Western-type democracy was never practised in landlocked Afghanistan until 2004. The monarchy ruled the country by obtaining loyalty and allegiance of tribal chieftains. Afghanistan has seven major tribes—the largest being the Pashtuns. The tribes practised healthy democracy within themselves through "loya jirgas" (traditional assembly of tribal leaders that made decisions by consensus) and there was peace amongst tribes. Trouble began with the Soviet invasion in 1979 that ousted the monarchy. The Mujahideen chapter (1989-1996) was a period of fierce civil war. The Taliban seized control of Kabul in 1996 but was driven out of power when US launched Operation Enduring Freedom in October 2001, following the September 11 attacks.  

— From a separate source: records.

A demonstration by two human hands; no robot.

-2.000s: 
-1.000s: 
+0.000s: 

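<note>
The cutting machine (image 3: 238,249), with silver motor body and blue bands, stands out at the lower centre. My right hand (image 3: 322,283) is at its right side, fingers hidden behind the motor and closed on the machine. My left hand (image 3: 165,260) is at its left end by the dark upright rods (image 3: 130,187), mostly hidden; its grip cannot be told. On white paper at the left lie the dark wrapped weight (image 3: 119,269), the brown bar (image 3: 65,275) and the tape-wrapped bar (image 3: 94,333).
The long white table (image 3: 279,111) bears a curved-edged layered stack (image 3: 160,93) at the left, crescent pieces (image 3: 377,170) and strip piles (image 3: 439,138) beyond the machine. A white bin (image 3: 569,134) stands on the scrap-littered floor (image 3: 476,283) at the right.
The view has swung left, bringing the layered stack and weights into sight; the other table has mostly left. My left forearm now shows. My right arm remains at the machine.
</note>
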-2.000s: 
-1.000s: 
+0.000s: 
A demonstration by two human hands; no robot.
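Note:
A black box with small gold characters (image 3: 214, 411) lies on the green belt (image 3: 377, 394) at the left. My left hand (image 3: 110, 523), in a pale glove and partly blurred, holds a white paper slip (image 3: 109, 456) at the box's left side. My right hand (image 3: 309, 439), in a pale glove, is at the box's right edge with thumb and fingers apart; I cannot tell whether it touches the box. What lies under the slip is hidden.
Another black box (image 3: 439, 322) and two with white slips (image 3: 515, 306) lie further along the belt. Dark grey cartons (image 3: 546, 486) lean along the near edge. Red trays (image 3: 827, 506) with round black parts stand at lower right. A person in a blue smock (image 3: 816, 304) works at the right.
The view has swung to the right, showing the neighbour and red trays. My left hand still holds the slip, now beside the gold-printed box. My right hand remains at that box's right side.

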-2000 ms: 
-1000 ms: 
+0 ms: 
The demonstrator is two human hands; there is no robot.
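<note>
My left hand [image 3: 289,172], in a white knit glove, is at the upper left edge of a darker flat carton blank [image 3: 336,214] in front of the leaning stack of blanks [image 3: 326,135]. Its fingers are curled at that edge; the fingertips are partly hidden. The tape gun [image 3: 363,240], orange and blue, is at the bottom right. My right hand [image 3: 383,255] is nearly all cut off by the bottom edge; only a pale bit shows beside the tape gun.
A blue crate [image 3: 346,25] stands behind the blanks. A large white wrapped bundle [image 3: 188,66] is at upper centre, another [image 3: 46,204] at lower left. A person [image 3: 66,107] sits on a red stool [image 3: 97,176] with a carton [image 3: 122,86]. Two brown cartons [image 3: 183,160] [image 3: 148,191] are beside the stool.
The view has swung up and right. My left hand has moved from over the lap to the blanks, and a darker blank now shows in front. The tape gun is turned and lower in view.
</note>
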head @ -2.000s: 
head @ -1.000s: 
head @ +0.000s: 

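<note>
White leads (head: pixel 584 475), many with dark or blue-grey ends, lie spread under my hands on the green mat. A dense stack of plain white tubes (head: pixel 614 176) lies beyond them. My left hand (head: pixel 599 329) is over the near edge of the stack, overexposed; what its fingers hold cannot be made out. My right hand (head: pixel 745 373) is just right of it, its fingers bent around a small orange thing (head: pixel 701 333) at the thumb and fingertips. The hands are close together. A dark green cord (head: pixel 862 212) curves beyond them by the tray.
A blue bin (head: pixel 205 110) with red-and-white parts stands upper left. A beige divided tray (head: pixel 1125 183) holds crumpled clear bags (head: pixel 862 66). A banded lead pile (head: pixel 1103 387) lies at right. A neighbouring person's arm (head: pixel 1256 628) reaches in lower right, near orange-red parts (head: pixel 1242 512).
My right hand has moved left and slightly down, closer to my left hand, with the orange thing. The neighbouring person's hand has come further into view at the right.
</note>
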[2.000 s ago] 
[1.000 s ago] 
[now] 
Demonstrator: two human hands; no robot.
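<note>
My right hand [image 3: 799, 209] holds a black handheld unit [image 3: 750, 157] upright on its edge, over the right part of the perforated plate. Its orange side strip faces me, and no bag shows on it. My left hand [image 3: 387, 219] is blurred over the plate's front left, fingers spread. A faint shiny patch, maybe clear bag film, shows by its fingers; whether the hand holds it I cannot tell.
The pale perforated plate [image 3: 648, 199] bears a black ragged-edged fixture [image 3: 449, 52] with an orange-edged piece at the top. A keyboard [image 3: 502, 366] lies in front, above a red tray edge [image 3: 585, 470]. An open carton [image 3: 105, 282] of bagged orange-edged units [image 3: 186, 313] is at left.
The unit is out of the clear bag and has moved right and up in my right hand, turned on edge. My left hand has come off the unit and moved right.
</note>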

During nearly 40 years of unending war, attempts to establish peace and democracy have remained elusive. One wonders whether a tribal society like Afghanistan's can really be democratic as defined by the West or left alone to find their own solutions of governance.

In many ways, this election is a test-run for the upcoming presidential elections in 2019. Though officials of the Trump administration have been engaging in talks with the Taliban to push forward the Afghan peace process, this election will no doubt be marred by violence.

Mahmood Hasan is former ambassador and secretary of the Bangladesh government.